#### What is required
What is needed is a faithful transcription of all the data below, pictures excluded.

• • • •

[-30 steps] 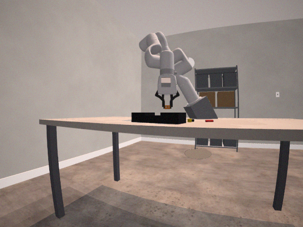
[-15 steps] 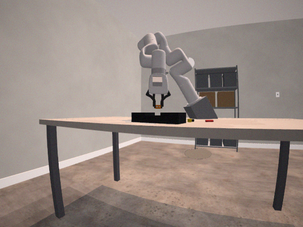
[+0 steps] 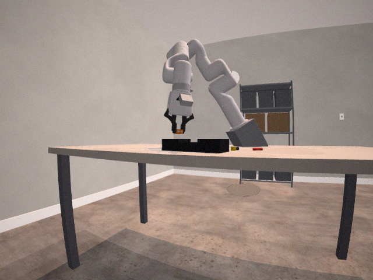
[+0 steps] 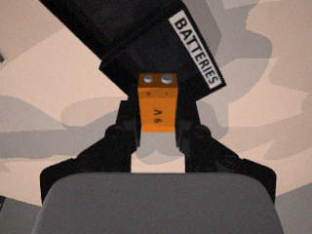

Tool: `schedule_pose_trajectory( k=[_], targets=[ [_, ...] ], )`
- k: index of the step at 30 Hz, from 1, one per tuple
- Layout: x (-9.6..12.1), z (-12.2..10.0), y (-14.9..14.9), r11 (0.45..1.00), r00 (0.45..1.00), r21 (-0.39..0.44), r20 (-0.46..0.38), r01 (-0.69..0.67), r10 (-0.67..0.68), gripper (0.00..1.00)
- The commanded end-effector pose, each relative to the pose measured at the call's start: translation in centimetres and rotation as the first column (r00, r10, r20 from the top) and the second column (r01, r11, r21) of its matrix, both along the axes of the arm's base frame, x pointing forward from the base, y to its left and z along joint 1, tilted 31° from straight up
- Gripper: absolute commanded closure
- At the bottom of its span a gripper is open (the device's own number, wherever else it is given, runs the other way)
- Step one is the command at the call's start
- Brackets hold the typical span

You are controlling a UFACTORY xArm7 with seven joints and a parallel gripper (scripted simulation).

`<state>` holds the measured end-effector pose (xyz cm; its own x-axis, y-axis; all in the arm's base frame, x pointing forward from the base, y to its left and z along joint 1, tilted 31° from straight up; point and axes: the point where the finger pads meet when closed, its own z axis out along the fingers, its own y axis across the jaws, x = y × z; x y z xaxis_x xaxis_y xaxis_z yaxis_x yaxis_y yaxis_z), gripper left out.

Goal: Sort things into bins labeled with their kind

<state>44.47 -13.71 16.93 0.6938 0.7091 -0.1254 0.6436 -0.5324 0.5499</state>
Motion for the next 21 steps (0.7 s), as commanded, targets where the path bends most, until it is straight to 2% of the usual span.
schedule_pose_trajectory(
  k=[1,7,9,10,19,21],
  targets=[
    [0.4,0.25,-0.17,0.991,0.988,-0.031,-0.079,-0.133,0.13,1.0],
    [0.44,0.28,-0.19,0.963,0.955,-0.062,-0.158,-0.264,0.251,1.0],
    [0.44,0.28,-0.19,0.963,0.955,-0.062,-0.158,-0.264,0.251,1.0],
    [0.43,0.27,-0.19,0.943,0.931,-0.07,-0.198,-0.326,0.307,1.0],
    [0.39,0.24,-0.16,0.869,0.835,-0.059,-0.317,-0.491,0.45,1.0],
    [0.38,0.24,-0.16,0.868,0.833,-0.058,-0.319,-0.493,0.452,1.0]
  ],
)
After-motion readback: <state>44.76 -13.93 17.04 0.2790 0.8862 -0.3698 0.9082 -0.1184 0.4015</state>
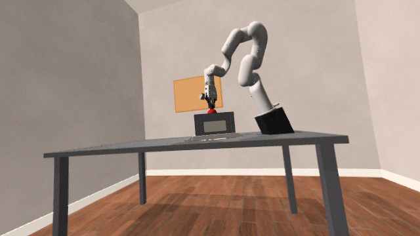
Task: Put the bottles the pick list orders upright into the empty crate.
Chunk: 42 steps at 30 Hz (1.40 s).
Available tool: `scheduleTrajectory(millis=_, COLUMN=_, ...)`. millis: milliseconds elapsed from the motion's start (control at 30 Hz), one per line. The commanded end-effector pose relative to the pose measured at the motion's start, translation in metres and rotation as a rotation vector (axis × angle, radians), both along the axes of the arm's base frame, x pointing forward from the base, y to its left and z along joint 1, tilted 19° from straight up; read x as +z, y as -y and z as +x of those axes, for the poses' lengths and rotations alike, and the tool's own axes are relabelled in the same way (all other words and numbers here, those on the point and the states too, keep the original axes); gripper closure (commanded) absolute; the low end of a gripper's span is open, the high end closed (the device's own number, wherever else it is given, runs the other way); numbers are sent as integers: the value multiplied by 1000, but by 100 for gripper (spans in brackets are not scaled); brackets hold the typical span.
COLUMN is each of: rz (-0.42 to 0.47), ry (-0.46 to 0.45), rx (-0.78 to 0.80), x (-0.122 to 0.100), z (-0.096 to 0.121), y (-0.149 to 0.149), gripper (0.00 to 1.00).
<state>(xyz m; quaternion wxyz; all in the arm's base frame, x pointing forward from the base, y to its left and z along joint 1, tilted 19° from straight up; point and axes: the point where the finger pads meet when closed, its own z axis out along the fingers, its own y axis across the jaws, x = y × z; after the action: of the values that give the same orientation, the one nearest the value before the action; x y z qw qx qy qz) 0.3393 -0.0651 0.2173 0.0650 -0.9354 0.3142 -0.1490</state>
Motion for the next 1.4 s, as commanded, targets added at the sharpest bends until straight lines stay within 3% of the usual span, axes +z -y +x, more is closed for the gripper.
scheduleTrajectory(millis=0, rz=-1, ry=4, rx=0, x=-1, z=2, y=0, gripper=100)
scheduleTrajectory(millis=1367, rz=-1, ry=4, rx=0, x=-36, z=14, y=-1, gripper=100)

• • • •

#### Response
[-30 steps] 
[-15 steps] 
[+0 steps] 
[+0 steps] 

Tool: `schedule_pose_trajectory( k=[_], targets=[ [_, ...] ], )`
- k: index of the step at 30 Hz, from 1, one per tuple
- Layout: x (-9.6..12.1), z (-12.2..10.0), y (-14.9..14.9), r11 (0.45..1.00), r00 (0.45..1.00), r21 (-0.39..0.44), r20 (-0.46..0.38), r01 (-0.69..0.67), r10 (-0.67..0.68), gripper (0.00..1.00)
- The commanded end-effector pose, each relative to the pose measured at the call's start: translation in centimetres and rotation as the first column (r00, r10, r20 from the top) and the second column (r01, r11, r21) of its matrix, both along the axes of the arm's base frame, x pointing forward from the base, y to its left and z along joint 1, tilted 31° from straight up
- Gripper: absolute commanded closure
- At the bottom of its span a gripper is open (the device's own number, wherever else it is given, runs the other way)
- Step one is the command at the call's start
- Brackets hold the typical span

You are controlling a UFACTORY xArm7 with seven joints and a parallel gripper (scripted simulation).

`<state>` holds the measured end-effector pose (xyz cm; its own x-axis, y-axis; all in the arm's base frame, x pointing forward from the base, y to its left and z along joint 1, tilted 31° from straight up; point and axes: the point where the finger pads meet when closed, its own z axis out along the fingers, its own y axis across the jaws, x = y × z; x y z xaxis_x xaxis_y xaxis_z yaxis_x yaxis_y yaxis_z), gripper left out.

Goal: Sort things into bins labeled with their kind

<state>44.47 -13.71 16.93 0.6938 0.7091 -0.1254 0.6436 -0.5324 0.5499</state>
Motion for the next 21 steps (0.7 s), as commanded, targets where the path bends most, until it is straight to 2% of the usual span.
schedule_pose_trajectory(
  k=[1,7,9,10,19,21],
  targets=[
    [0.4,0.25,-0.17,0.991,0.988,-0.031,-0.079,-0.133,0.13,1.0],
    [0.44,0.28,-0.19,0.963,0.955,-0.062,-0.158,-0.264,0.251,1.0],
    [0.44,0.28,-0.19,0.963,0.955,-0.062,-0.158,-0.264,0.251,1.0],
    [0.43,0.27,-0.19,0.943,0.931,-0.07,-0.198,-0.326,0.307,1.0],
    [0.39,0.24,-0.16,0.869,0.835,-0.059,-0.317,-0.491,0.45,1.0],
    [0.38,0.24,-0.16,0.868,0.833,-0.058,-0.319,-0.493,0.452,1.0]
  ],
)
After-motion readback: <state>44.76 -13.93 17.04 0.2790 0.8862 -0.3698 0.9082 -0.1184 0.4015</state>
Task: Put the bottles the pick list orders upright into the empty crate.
Chunk: 42 steps at 30 Hz (1.40 s).
Available tool: `scheduleTrajectory(millis=_, COLUMN=_, ...)`. millis: milliseconds elapsed from the motion's start (control at 30 Hz), one per line. The commanded end-effector pose relative to the pose measured at the motion's start, translation in metres and rotation as a rotation vector (axis × angle, radians), both along the axes of the arm's base frame, x pointing forward from the base, y to its left and z along joint 1, tilted 19° from straight up; read x as +z, y as -y and z as +x of those axes, for the poses' lengths and rotations alike, and the tool's own axes are relabelled in the same way (all other words and numbers here, those on the point and the states too, keep the original axes); gripper closure (commanded) absolute; the low end of a gripper's span is open, the high end closed (the device's own number, wherever else it is given, runs the other way); numbers are sent as integers: the value multiplied by 1000, but by 100 for gripper (spans in brackets are not scaled); brackets hold the typical span.
COLUMN is each of: rz (-0.42 to 0.47), ry (-0.46 to 0.45), rx (-0.78 to 0.80), x (-0.122 to 0.100), z (-0.096 to 0.121), y (-0.149 to 0.149), gripper (0.00 to 1.00).
<state>(xyz m; quaternion wxyz; all in the arm's base frame, x pointing forward from the base, y to its left and z along joint 1, tilted 19° from straight up; point and axes: the point where the finger pads meet when closed, its own z axis out along the fingers, its own y axis across the jaws, x = y × z; after the action: of the values that give the same orientation, the one nearest the value before the action; x y z qw qx qy qz) 0.3393 -0.0651 0.2173 0.0650 -0.9354 0.3142 -0.1490</state>
Motion for the next 1.4 s, as commanded, targets added at the sharpest bends until straight lines stay within 3% of the usual span, axes +z -y +x, more is closed for the gripper.
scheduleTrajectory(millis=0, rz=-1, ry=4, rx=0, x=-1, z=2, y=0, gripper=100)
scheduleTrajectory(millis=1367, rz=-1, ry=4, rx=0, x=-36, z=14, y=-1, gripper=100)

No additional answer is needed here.